### Problem statement
Copy task, pictures excluded: set down exactly the lines from the one containing "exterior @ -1" to the end of the data below.

### Supplied data
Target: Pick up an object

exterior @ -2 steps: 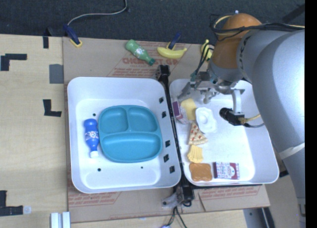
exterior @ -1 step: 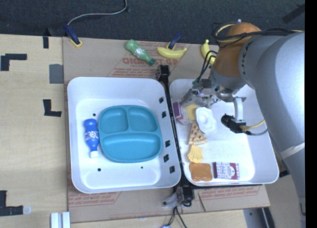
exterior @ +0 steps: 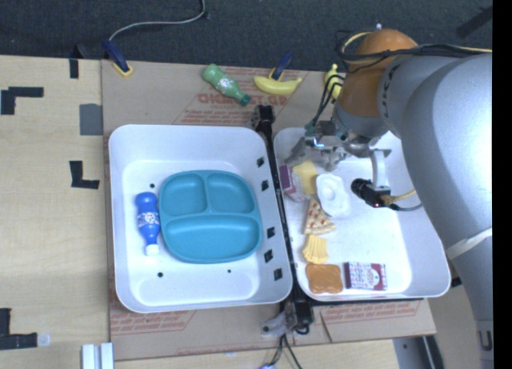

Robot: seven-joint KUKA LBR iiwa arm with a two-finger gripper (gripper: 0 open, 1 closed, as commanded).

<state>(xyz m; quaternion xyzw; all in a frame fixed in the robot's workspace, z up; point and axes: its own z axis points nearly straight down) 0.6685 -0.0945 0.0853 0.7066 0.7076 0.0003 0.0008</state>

### Exercise response
exterior @ -1 step: 
exterior @ +0 steps: 

Robot: seven-joint KUKA LBR iiwa arm with a two-finger gripper (gripper: 0 open, 1 closed, as commanded).

<state>(xyz m; quaternion xyzw; all in a frame fixed in the robot's workspace, z up; point and axes: its own z axis points nearly straight down) 0.6685 -0.0945 0.0853 0.7066 0.7076 0.0003 0.0008</state>

With this, the answer is complete.